Baking cookies has never been one of my hobbies per say, that is until lately. Over the last several weeks I have really been busy baking in the kitchen. Although not unusual considering how many desserts he can go through, I have been stepping outside the ole comfort zone and trying my hand at some new recipes. Once I have done a bit more testing, I’ll reveal my thoughts on my new cookbooks I have been breaking in. So far, LOVING them!
But during this time, I have come to realize a few things. So here I am drafting a handy list to help me and you.
6 Tips for Baking Cookies Like a Pro
- Pretend you have a cooking show.
Think back to the last cooking show you watched. (Mine being Alton Brown’s Good Eats, of course.) Ok, now remember how they have all of the ingredients already portioned out and ready to be used, well that’s what you should do at home. No I’m not trying to increase the number of dishes you have to eventually wash. Shoot, I use paper plates and bowls. But my point is by doing this, you’ll not only have everything ready to go, but through this exercise you’ll be reading over the recipe more thoroughly. Which leads me to..
- When it calls for butter at room temperature, it means butter at room temperature.
Whether it be butter, milk, eggs, etc., when a recipe calls for something to be in a certain state, it’s for a reason. By getting your ingredients together beforehand as mentioned above, you’ll notice these details prior to starting the process. When I skim over an ingredient list, I look for the usual suspects. Then I go to the fridge, pull out the butter or what have you that requires extra attention. I deal with that first, then prep the rest.
If you’re in a pinch and don’t have time to let your butter come to room temperature on its own, there are a number of things you can do:
(1) Place stick of butter in microwave with wrapper on. Heat for 5 seconds. Flip the stick over on its side. Heat for another 5 seconds. Repeat on remaining two long sides. Once completed your butter should be ready to go, but if not continue process. (Found tip on My Baking Addiction)
(2) Heat warm water in glass bowl (I’ve used a Pyrex measuring cup). Remove the water, and invert cup over stick of butter. Shortly, you’ll have softened butter. (Found tip on Wonder How To)
(3) Place stick of butter in plastic bag. Whack the butter with a rolling pin or mallet. It should only take a minute or two to amply soften butter. (Tip also on Wonder How To)
- Don’t beat sugar and butter at high-speed.
Usually one of the first steps to baking cookies, is to combine sugars and butter in a stand mixer. Out of habit, I noticed myself switching my stand mixer to high and watching the mixture become light and fluffy. But after reading through a cookbook dedicated to cookies, it points out that technique isn’t ideal for cookies. After all, we’re baking cookies not cakes. So keep your mixer on low-medium speed for a few minutes to make sure mix is thoroughly combined.
- Don’t skip the chill.
It seems I’m always short on time these days. However, chilling the dough, is not a step you should cut corners on. At minimum I chill dough for an hour, but ideally overnight. Not only does this heighten the flavor of the cookie, but also the texture. Next time you bake, try this and see if you notice a difference.

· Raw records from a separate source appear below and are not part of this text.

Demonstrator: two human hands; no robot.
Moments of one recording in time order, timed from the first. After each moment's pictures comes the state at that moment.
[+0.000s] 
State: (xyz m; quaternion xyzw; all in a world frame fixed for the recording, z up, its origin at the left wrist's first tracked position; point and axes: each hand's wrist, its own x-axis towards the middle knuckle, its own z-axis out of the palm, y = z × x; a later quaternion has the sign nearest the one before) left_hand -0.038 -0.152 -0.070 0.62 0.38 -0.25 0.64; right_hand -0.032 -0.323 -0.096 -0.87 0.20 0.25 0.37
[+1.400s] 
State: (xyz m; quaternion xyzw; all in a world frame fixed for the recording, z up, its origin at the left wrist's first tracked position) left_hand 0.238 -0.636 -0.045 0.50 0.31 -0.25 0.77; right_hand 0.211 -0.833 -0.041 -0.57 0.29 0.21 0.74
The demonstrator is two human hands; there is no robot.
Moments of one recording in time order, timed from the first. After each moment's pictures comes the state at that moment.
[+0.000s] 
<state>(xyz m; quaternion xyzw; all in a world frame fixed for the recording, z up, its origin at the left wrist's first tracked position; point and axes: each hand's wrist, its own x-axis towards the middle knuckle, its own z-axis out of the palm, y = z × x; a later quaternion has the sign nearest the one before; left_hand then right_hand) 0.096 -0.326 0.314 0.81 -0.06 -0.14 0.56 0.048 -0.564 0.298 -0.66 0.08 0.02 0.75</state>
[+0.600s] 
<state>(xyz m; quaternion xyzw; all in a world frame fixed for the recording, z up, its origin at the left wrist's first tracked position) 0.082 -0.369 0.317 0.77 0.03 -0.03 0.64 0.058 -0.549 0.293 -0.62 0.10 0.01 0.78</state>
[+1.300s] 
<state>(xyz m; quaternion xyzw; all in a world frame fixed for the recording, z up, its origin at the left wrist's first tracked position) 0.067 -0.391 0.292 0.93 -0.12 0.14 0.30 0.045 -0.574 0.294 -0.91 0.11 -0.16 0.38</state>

- Cookie scoops are more than handy.
Several years ago, I picked up this cookie scoop at HEB. I originally used it to make sausage balls for a party, but then realized I needed to start using this ASAP for cookies. The one I had bought was a 1 Tablespoon scoop. Small for cookie baking but handy nonetheless. Then sometime later, I bought a 1 1/2 Tablespoon scoop from Pampered Chef, but here is another I like that you can find on Amazon. Finally, last year, I purchased one slightly larger for the days when you don’t want to be stuck baking too long and/or you really want a cookie that fits big in your hand!
- Use parchment paper or silicone mats.
Because I’m hardheaded, I refused to use either for the longest time. My thinking was, baking directly on pans has worked for my granny and aunts so why not me. And true, without does work for them, but my skills aren’t as seasoned as them. I’ve noticed that my cookies seem to bake more evenly and look uniform.
But let’s be real, I like to use parchment because it drastically cuts down on cleanup. Once I’m done with baking, I either simply throw away the parchment or run water and a wash cloth over the mats.
These aren’t all of the tips or tricks when it comes to baking or the kitchen for that matter, but hey I’ve got to hold some back for future posts, right?!?
Speaking of baking cookies, have you had a chance to check out the recent recipe I posted for Snickerdoodle Cookies?
What are your favorite kinds of cookies to make? I have a new cookbook called Dorie’s Cookies by Dorie Greenspan, I have been loving so far. Two recipes made and both are definitely Elliott- and coworker-approved.
Lately I have come into some quite good luck when it comes to cookbooks. I’ll be sharing with you in the next month or so my absolute favorite at the moment. But a little more testing needs to be done before I get that to you. Do you have a cookbook to recommend to me?